Task instructions:
Output the data in full and exactly as presented.

Supplied information:

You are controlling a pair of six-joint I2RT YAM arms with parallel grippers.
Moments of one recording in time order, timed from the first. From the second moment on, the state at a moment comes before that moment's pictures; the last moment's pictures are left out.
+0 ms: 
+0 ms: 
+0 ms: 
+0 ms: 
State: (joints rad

Written response:
You are controlling a pair of six-joint I2RT YAM arms with parallel grippers.
Moments of one recording in time order, timed from the first. From the second moment on, the state at a moment comes before that moment's pictures; the last moment's pictures are left out.
+0 ms: 
+0 ms: 
+0 ms: 
+0 ms: 
State: (joints rad

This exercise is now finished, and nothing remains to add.